Copy out every line in the entries below that includes "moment".

# RECORD EXCERPTS:
###

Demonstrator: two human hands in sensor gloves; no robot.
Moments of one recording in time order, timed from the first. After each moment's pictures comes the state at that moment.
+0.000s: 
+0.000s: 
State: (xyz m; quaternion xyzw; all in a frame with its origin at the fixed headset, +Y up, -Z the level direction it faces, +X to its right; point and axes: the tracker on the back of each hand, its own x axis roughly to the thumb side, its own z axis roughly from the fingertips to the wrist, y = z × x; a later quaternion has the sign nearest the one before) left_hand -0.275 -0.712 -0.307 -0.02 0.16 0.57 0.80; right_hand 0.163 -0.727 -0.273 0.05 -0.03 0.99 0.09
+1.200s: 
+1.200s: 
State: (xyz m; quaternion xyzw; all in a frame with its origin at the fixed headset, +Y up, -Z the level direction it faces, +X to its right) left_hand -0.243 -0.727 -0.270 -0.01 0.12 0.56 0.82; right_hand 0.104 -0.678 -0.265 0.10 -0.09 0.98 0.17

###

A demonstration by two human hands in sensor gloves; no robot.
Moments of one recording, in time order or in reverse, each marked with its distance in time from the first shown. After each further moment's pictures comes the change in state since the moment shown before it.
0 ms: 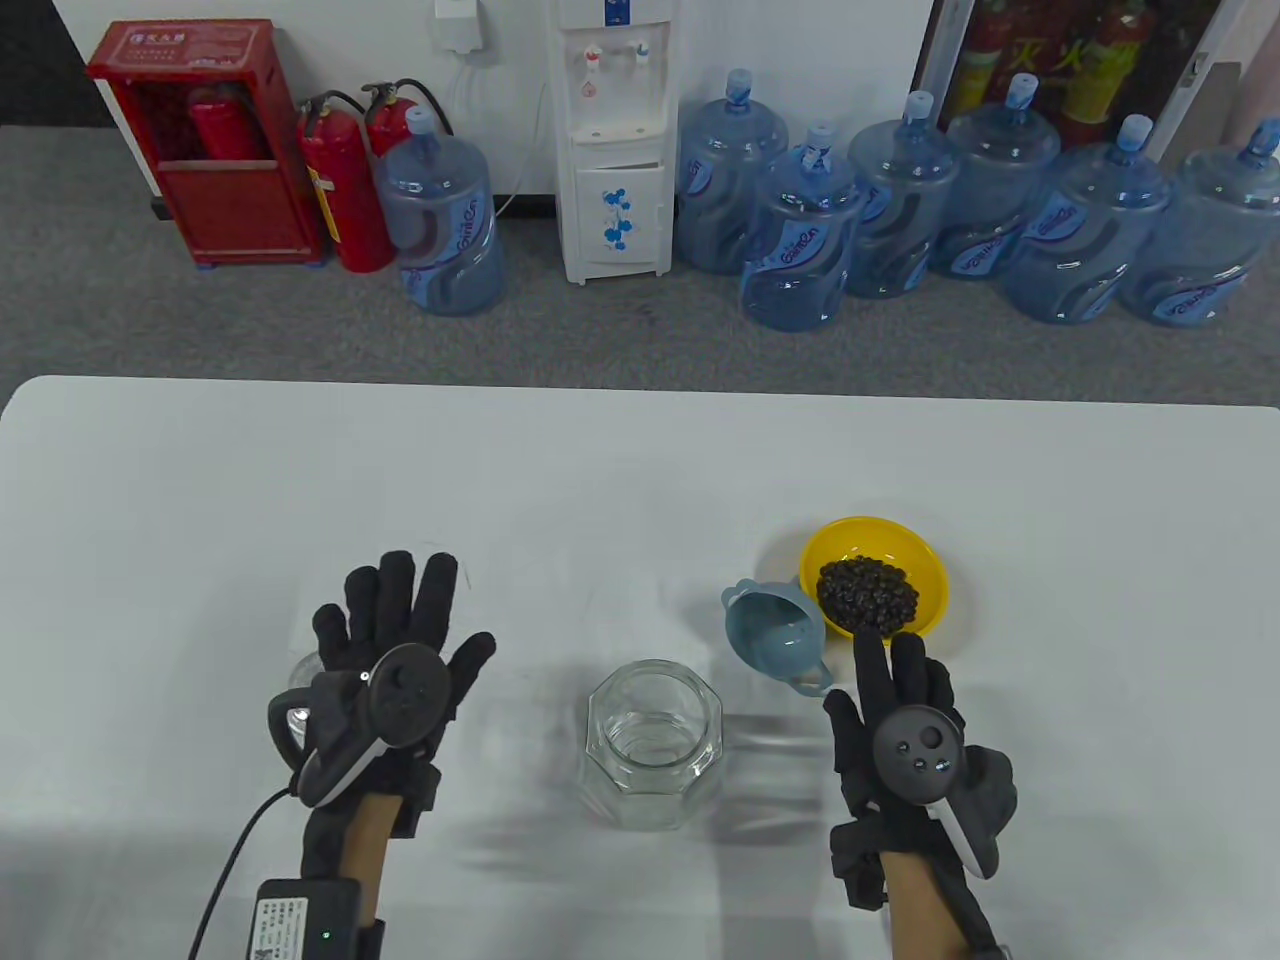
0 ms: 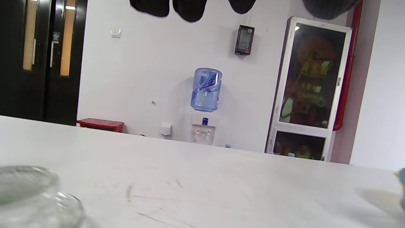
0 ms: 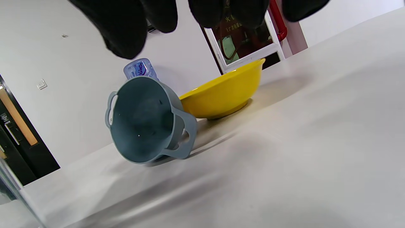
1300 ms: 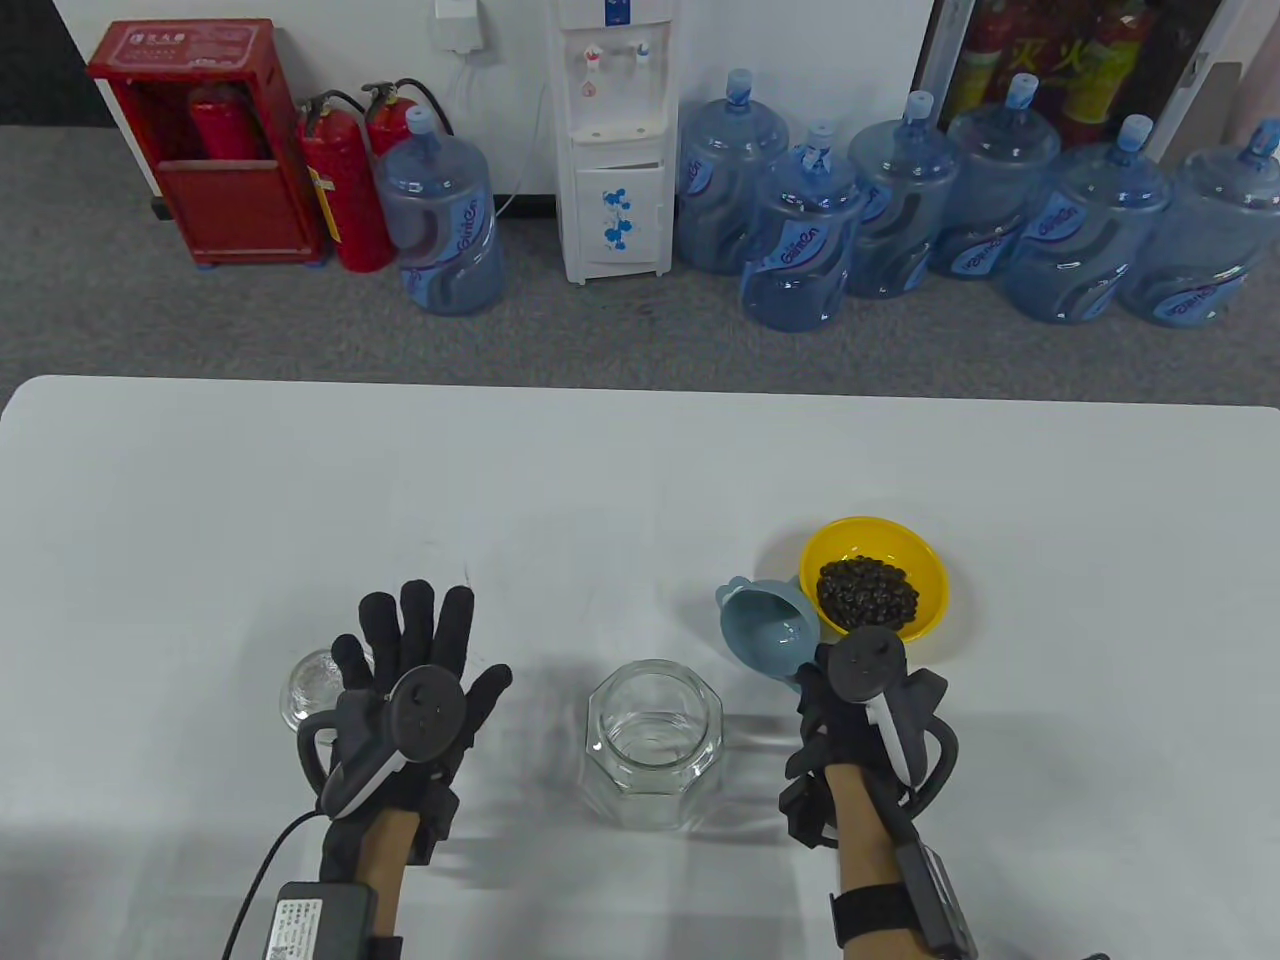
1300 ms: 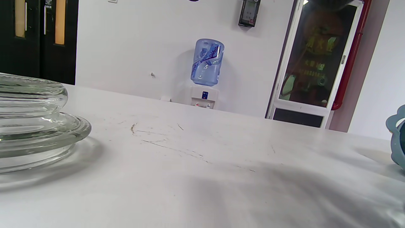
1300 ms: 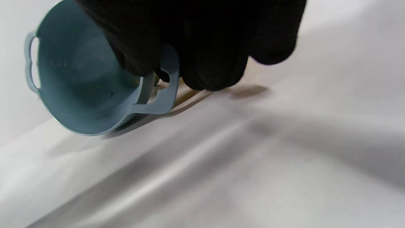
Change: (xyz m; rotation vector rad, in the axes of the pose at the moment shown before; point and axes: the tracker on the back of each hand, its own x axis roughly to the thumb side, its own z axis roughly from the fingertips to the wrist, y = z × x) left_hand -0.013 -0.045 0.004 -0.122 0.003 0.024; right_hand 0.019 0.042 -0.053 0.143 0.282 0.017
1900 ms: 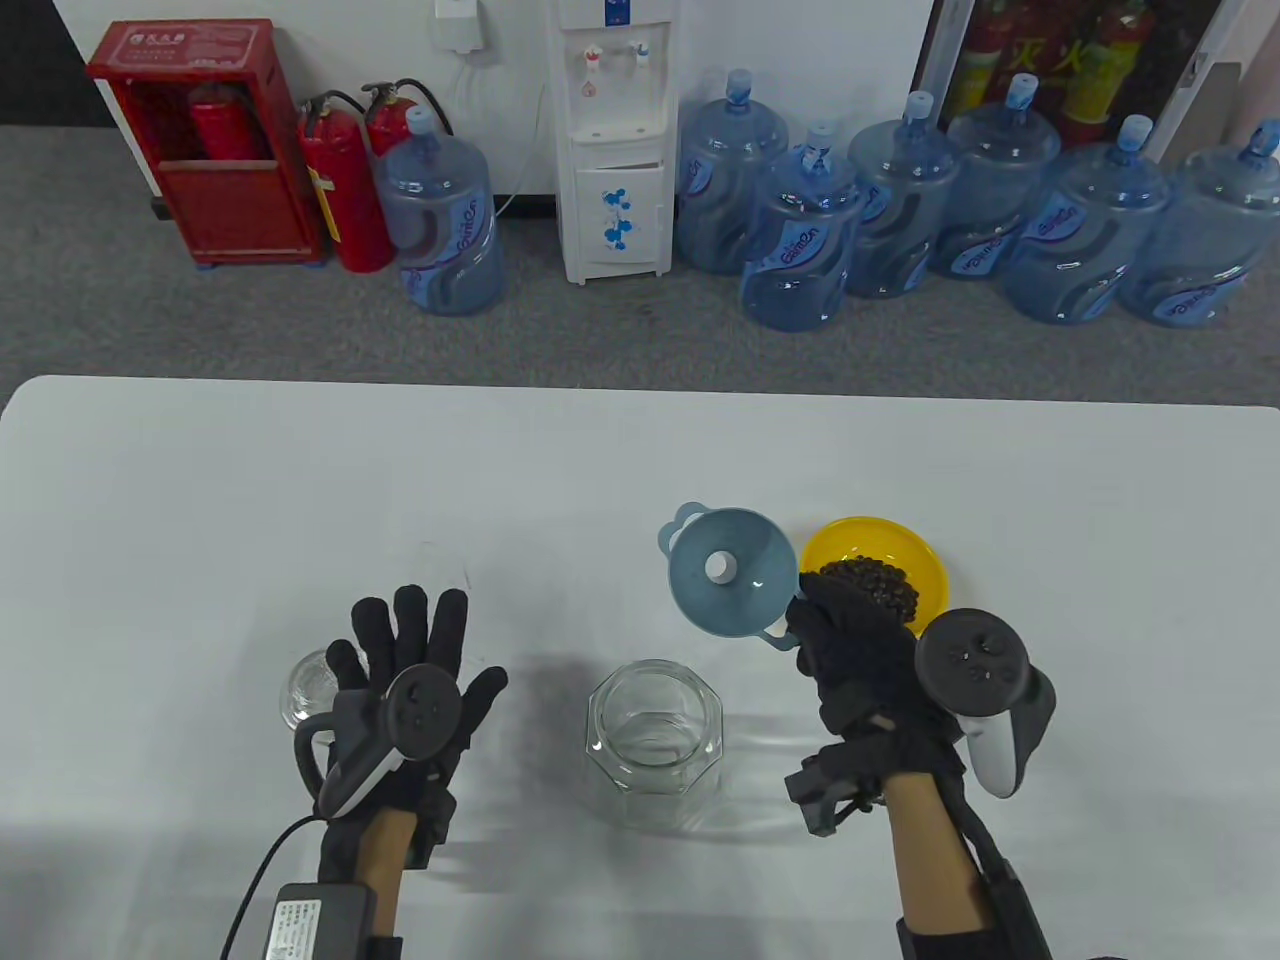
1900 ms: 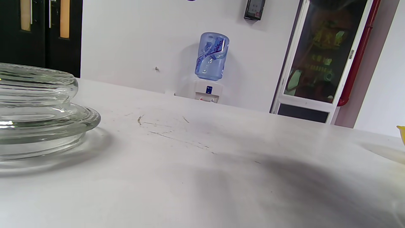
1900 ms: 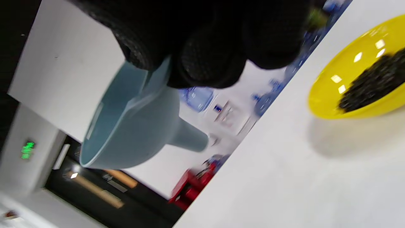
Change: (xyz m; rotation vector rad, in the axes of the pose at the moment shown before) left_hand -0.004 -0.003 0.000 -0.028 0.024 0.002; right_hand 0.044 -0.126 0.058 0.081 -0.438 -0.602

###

# OUTPUT OF THE EXERCISE:
Moments of one recording in time order, timed from the first. After each moment's pictures comes the state at that moment.
Moments of one recording, in time order or in reverse, each marked with its distance in time from the first shown. After each further moment's pictures comes the change in state since the moment shown before it.
Change: (xyz m; rotation vector rad, in the axes of the pose at the moment shown before; point and axes: the tracker on the back of each hand, its own x axis roughly to the thumb side, its own z axis roughly from the fingertips to the wrist, y = z × x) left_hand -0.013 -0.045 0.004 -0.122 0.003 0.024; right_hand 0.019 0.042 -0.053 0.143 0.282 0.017
Change: (xyz m; rotation vector rad, in the axes of the pose at the moment shown before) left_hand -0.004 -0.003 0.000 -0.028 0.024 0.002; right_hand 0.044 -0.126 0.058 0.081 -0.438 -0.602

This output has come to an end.